3. Barbosa de Melo distinguiu-se evidentemente pelos seus escritos, muito dispersos, muito fragmentários, mas de uma profundidade e de uma legibilidade assinaláveis. Vão dos domínios mais técnicos do direito administrativo e constitucional – mas aí sempre com um lastro e um rasto cultural incomparáveis – a temas, na altura, de vanguarda como a concertação social e as matérias comunitárias europeias. Destaco, por se tratar de um clássico da filosofia política portuguesa, o ensaio “Democracia e Utopia”, no qual sobrelevam as suas melhores qualidades. Tornou-se, porém, conhecido do grande público pela mão da actividade política; onde pontificou como um político de excepção, por ser capaz de casar os grilhões da acção política com a preocupação permanente de a manter ligada à produção de pensamento. Essa capacidade esteve sempre presente do tormentoso nascimento do PPD à presidência do parlamento, passando pelo apoio às revisões constitucionais ou pela representação autárquica na sua muito amada Penafiel. O país teria ganhado muito se tivesse querido aproveitar mais e melhor este raro talento. E não pode passar em claro, por ser uma marca inapagável do seu empenhamento cívico e humano, a militância e a reflexão cristã. Poucos intelectuais, fora das vestes eclesiásticas, terão contribuído tão intensa e luminosamente para o debate e o esclarecimento da nossa relação, culturalmente enraizada, com o divino e o religioso.

4. Barbosa de Melo era um viajante. Mas mais do que um andarilho do espaço, era um passageiro do tempo, um navegador dos tempos. Nele, Homero e Einstein dialogavam, Buda e Tocqueville interagiam, o Padre António Vieira e Freud encontravam-se, Gil Vicente e Churchill conheciam-se, porque só o humano lhe interessava. Não era, por isso, um cosmopolita; era mais do que isso, muito mais do que isso: era um “cronopolita” – um cidadão do tempo.

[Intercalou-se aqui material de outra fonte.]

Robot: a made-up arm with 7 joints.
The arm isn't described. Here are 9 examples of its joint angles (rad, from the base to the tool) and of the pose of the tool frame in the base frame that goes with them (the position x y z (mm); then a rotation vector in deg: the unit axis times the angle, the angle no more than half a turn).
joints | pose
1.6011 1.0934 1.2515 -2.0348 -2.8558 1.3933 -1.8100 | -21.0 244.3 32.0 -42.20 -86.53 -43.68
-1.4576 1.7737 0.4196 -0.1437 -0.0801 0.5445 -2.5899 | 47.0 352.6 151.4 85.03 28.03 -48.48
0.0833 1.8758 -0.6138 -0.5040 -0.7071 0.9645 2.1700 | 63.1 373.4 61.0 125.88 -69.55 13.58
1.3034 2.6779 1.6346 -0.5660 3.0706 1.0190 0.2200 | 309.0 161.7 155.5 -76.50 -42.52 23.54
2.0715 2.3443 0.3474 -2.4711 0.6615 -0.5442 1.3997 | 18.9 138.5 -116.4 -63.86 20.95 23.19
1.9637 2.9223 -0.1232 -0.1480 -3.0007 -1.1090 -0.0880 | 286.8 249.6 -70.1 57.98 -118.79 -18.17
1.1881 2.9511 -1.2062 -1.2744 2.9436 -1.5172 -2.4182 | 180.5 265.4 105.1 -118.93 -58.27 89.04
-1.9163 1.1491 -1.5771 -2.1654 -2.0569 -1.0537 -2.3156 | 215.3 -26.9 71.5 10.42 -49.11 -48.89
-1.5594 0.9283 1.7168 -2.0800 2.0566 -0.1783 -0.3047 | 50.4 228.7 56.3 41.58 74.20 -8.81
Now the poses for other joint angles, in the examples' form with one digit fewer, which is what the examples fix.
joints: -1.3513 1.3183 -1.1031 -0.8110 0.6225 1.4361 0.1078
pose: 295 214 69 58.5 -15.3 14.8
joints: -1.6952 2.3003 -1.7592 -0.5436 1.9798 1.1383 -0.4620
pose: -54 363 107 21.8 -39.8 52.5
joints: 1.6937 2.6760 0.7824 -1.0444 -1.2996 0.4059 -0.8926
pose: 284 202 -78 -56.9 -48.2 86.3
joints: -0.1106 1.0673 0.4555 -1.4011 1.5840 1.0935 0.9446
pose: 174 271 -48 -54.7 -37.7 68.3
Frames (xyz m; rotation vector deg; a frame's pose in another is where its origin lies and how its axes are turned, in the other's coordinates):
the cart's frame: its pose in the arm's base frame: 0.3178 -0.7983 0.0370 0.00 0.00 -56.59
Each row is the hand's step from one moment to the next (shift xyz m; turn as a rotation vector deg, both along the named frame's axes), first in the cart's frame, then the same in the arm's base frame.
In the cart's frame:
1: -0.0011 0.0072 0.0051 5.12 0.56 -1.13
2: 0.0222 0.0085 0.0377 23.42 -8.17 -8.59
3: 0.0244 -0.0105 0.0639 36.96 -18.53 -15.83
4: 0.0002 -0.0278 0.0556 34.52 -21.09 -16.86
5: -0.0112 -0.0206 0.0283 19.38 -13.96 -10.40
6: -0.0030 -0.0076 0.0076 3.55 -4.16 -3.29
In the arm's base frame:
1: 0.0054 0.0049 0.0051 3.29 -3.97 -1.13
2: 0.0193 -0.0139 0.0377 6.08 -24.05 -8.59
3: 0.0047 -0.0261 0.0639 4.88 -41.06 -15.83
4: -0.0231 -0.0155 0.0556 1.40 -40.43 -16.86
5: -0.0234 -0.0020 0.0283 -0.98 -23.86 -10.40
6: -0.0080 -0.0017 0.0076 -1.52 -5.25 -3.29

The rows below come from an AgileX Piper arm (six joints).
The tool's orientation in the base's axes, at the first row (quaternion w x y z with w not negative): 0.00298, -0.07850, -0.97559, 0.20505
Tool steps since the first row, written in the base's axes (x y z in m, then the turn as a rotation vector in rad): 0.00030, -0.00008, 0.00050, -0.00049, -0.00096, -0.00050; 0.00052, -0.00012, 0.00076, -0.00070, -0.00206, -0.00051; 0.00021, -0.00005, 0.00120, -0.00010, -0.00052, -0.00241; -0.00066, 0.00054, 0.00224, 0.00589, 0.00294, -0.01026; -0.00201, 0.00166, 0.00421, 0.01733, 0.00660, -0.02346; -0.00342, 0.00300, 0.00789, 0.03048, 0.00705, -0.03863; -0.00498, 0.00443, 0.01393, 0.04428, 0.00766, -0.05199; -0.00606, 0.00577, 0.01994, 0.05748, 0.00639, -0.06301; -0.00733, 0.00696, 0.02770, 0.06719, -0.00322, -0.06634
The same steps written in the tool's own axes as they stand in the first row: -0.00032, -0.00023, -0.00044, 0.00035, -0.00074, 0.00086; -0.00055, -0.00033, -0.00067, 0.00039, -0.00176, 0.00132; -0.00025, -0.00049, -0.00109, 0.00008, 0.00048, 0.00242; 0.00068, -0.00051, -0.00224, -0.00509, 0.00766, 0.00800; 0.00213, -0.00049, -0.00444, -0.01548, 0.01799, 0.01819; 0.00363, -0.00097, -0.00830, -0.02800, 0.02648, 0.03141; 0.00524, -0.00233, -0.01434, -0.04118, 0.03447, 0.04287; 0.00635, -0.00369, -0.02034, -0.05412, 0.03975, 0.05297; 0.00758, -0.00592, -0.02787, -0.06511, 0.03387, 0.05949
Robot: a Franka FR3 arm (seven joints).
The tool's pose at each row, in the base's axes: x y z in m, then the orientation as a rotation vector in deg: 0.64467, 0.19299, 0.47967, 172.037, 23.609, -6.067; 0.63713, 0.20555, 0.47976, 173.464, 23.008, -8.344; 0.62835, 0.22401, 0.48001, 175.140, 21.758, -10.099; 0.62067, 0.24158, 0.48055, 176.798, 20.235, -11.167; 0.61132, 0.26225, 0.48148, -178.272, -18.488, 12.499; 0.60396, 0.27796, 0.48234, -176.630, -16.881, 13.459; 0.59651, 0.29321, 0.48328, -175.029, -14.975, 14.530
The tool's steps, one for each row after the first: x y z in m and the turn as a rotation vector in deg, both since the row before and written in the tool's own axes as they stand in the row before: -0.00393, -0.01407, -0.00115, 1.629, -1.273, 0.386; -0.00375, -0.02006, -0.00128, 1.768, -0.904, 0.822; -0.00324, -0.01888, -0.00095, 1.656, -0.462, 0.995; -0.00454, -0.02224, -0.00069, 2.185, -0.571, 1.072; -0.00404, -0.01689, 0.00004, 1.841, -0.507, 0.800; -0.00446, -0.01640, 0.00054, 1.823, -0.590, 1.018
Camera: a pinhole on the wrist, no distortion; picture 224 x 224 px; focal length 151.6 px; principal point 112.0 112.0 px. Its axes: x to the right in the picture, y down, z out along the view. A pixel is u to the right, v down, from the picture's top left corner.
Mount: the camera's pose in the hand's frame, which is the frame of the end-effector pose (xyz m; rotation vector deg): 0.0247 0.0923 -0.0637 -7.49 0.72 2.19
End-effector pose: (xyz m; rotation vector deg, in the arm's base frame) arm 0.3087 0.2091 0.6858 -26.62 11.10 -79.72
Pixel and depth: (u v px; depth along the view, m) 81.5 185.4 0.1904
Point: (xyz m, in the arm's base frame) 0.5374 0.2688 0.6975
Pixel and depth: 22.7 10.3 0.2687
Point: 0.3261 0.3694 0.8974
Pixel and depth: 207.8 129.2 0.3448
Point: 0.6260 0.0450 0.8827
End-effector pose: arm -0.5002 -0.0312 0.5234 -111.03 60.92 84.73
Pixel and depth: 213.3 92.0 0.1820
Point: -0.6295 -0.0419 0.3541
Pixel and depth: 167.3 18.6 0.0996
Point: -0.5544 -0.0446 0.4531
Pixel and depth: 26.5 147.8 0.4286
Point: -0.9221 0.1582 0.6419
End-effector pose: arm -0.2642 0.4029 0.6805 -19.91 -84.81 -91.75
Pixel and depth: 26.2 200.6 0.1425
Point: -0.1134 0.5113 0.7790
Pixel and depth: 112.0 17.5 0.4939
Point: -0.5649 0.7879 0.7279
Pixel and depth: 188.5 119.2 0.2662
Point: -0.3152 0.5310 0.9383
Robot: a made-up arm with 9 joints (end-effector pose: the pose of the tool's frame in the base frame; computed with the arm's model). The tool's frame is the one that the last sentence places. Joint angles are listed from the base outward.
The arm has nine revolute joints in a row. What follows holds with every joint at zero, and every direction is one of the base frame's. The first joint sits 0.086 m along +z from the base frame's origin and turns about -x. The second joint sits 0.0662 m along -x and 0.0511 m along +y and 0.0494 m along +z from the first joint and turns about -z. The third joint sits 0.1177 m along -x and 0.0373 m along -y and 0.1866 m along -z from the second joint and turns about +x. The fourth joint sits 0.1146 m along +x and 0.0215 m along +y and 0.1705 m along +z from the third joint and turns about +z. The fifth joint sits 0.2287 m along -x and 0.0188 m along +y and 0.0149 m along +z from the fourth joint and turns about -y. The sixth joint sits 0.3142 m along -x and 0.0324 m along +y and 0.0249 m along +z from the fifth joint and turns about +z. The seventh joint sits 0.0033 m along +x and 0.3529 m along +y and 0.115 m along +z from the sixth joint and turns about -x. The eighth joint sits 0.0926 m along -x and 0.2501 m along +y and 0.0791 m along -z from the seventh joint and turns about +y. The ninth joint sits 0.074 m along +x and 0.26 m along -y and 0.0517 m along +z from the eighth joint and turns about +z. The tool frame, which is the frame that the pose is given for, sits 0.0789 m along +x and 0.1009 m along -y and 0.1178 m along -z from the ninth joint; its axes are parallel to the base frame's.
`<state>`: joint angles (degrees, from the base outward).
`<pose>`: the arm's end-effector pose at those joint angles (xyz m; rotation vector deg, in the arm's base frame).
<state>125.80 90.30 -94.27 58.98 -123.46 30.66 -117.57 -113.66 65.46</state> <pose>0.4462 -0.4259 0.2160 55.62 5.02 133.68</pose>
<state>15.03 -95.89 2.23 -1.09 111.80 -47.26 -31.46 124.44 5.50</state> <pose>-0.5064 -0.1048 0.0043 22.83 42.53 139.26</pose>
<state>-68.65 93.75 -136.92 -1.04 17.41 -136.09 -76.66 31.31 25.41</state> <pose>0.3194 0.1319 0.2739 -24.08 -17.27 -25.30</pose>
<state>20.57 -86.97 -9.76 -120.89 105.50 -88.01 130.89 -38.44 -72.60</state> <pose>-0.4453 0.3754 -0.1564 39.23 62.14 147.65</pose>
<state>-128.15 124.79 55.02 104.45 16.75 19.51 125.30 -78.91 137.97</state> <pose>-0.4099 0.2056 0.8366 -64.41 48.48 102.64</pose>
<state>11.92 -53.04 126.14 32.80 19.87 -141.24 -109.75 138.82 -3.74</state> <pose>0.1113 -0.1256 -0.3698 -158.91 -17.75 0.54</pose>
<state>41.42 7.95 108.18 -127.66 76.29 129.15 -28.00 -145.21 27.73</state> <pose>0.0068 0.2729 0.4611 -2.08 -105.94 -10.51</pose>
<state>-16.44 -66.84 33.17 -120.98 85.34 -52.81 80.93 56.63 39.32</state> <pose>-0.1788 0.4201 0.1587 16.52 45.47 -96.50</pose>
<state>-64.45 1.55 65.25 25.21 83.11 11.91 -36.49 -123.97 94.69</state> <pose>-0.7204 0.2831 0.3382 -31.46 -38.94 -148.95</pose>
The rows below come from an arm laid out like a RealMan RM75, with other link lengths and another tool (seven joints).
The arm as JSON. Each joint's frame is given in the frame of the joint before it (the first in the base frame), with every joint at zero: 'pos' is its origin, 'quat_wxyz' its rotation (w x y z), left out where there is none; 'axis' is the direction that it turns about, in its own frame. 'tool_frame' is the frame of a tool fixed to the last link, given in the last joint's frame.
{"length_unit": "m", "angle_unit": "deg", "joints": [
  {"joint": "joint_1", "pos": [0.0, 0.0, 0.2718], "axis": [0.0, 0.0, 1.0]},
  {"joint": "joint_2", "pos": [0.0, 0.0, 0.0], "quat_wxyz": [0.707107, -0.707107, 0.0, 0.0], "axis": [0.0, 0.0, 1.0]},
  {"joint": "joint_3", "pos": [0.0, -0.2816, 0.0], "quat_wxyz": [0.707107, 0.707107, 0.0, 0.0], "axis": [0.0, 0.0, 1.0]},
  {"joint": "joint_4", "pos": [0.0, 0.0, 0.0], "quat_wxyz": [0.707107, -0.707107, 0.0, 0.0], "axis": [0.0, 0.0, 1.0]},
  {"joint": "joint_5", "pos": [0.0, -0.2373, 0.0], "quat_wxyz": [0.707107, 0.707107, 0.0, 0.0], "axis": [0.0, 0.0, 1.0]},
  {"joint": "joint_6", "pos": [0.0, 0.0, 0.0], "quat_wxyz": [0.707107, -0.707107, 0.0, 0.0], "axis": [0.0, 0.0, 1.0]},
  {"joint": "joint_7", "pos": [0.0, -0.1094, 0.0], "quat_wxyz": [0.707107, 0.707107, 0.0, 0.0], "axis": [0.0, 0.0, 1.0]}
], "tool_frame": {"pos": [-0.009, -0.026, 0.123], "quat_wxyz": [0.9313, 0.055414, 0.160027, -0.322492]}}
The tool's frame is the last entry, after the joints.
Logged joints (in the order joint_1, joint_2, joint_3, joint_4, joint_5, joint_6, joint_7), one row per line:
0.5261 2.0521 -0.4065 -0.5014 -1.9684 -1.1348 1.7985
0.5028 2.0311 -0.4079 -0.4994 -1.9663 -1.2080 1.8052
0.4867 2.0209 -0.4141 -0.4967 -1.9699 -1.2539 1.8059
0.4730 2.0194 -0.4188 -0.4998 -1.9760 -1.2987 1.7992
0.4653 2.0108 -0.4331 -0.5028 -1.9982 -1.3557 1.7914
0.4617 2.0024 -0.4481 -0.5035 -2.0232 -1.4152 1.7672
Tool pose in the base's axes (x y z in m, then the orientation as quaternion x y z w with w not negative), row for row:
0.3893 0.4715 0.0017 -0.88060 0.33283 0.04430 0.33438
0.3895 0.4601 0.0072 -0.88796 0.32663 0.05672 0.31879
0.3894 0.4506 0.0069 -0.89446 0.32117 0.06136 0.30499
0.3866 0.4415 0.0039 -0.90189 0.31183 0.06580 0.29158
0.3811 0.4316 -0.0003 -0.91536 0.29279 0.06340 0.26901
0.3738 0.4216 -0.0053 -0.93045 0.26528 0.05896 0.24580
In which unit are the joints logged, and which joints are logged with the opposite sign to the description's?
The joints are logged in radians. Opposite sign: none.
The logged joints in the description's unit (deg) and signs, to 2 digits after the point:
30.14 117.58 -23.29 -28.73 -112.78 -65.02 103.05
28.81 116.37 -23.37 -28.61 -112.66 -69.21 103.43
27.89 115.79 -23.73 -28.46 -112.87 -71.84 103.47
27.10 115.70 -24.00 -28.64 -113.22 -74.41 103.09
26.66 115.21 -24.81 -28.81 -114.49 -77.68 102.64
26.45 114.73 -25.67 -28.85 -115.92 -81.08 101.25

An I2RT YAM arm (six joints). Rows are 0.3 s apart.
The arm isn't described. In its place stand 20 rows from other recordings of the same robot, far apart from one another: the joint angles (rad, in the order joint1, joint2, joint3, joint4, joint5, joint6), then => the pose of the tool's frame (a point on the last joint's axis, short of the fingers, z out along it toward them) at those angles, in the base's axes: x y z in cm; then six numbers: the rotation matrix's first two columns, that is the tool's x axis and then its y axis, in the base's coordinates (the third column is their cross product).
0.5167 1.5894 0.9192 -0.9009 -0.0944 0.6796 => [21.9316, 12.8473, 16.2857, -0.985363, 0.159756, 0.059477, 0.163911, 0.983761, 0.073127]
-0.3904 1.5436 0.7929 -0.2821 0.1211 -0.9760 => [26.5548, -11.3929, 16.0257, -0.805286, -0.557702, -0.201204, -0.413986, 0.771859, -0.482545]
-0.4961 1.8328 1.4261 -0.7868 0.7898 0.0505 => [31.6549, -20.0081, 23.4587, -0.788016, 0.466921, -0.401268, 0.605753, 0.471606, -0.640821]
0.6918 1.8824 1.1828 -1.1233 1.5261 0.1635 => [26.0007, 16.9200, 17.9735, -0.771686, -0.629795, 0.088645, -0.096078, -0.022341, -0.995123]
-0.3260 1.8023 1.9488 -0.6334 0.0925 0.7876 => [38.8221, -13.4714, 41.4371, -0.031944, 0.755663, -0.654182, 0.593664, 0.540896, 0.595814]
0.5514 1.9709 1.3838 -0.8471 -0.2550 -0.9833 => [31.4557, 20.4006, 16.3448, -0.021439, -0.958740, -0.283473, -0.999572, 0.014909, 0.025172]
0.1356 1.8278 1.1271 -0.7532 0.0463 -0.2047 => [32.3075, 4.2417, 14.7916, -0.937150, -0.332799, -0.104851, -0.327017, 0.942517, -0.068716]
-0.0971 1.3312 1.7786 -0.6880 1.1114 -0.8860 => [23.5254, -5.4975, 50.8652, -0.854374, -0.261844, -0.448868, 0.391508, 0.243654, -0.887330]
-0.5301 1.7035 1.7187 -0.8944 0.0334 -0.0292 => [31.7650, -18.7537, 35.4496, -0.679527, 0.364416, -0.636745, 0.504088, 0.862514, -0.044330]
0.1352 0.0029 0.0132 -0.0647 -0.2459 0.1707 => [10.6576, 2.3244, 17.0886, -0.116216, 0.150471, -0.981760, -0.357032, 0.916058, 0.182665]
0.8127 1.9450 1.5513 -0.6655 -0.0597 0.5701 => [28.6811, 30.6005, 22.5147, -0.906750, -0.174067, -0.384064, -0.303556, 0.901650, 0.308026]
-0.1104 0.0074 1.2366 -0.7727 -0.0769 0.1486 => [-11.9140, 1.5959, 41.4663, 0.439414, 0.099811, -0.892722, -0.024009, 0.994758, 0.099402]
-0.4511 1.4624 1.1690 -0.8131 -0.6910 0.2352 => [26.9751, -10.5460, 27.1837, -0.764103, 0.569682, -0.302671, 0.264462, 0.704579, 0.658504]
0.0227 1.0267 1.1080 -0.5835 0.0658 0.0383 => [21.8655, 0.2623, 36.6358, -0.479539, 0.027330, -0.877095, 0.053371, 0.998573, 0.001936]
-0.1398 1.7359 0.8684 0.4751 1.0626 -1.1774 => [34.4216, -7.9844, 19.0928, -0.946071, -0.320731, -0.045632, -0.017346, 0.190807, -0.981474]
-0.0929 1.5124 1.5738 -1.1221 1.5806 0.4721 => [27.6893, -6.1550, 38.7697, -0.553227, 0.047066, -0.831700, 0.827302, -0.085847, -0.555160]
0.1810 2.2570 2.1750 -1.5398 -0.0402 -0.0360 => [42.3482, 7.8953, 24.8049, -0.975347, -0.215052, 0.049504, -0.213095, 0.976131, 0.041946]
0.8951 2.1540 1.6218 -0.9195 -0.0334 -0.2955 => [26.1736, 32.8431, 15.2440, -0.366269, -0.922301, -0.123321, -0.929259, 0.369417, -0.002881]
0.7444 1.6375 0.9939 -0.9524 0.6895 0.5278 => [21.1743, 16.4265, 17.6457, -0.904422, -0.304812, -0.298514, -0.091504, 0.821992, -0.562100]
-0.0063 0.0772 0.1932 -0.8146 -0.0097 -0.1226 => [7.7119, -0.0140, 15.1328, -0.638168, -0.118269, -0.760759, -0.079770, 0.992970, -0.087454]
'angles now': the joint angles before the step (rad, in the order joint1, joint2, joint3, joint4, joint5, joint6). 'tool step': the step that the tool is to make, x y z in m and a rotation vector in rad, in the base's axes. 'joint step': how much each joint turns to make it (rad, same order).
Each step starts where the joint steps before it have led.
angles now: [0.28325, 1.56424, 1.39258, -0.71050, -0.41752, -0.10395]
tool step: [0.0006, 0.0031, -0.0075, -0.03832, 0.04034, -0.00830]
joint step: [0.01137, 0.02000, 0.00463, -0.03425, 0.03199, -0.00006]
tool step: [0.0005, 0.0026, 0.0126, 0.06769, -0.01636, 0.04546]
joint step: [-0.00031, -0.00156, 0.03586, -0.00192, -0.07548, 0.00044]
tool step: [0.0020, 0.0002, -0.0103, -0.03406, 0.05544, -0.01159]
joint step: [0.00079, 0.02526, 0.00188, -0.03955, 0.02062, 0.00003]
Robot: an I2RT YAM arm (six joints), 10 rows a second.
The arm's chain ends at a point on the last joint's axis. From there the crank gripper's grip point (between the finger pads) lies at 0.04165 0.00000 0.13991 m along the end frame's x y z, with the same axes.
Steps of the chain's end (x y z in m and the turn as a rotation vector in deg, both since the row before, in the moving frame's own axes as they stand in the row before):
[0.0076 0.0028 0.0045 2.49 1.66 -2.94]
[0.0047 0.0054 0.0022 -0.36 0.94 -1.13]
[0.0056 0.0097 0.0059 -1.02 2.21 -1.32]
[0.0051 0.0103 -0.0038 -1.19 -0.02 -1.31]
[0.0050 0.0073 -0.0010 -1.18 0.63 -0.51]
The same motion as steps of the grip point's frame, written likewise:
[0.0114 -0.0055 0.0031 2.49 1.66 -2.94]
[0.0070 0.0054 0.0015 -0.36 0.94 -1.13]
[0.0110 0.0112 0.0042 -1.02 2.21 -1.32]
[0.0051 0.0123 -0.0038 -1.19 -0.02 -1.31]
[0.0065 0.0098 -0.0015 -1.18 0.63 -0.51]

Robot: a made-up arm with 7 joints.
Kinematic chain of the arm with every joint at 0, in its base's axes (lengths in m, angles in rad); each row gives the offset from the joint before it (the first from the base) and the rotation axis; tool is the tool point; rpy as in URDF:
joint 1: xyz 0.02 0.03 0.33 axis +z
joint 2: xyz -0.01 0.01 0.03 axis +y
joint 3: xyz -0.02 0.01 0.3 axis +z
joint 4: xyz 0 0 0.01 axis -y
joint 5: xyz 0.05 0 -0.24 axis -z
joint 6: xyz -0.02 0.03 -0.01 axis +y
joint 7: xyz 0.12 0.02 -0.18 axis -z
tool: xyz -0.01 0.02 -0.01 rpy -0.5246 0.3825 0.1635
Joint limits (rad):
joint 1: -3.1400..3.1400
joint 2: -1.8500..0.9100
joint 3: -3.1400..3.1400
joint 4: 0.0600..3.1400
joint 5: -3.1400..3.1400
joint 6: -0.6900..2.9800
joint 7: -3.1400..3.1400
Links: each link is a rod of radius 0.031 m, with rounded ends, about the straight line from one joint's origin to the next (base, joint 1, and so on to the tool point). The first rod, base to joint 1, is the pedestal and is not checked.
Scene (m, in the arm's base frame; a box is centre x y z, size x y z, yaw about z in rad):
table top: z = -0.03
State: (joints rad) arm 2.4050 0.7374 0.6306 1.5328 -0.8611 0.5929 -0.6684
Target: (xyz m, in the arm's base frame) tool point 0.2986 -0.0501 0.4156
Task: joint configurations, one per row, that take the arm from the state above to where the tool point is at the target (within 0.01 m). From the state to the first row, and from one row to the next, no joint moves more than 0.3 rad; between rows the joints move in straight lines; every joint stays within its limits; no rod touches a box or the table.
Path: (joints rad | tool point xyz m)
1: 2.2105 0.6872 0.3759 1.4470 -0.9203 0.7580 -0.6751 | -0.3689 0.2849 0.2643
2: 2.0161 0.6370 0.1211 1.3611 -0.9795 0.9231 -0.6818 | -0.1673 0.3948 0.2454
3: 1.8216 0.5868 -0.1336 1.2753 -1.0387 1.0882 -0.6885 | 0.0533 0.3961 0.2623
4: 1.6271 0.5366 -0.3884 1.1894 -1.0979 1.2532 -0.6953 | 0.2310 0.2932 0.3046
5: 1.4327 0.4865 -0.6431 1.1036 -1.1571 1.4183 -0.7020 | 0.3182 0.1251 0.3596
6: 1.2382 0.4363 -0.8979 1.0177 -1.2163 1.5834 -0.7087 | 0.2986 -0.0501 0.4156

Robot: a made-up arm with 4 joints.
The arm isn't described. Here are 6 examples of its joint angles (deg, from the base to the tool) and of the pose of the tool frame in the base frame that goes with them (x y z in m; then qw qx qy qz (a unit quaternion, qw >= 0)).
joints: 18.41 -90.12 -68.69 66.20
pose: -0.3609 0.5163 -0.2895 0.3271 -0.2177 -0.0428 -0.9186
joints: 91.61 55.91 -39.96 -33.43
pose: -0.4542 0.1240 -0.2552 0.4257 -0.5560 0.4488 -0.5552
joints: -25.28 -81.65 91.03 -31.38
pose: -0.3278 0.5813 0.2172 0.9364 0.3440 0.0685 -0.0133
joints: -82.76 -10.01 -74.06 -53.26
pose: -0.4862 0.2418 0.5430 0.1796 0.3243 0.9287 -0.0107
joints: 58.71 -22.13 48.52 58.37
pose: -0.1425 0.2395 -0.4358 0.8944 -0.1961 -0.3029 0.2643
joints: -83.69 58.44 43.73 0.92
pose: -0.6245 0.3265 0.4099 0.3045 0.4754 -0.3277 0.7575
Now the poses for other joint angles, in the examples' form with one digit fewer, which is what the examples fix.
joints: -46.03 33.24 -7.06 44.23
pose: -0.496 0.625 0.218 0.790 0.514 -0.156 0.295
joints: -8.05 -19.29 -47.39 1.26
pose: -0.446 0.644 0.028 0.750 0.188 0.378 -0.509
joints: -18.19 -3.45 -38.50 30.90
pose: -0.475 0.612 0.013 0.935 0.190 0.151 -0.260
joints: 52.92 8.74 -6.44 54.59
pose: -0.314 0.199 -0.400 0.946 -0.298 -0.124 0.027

Mas mais do que o detentor de um intelecto brilhante e de uma cultura ímpar, Barbosa de Melo era – como sabem todos os que o conheciam – um homem recto, justo e bom. Se tivesse de escolher um elogio, pegava nessa pista da nossa vida medieval, que ele tão bem conhecia, e escolhia o epíteto de “homem-bom”. Barbosa de Melo era um senador da república, um reputado professor e um sage da melhor linhagem filosófica. Mas, bem mais escasso e bem mais precioso, era um homem bom. Um “homem-bom” de Lagares, Penafiel.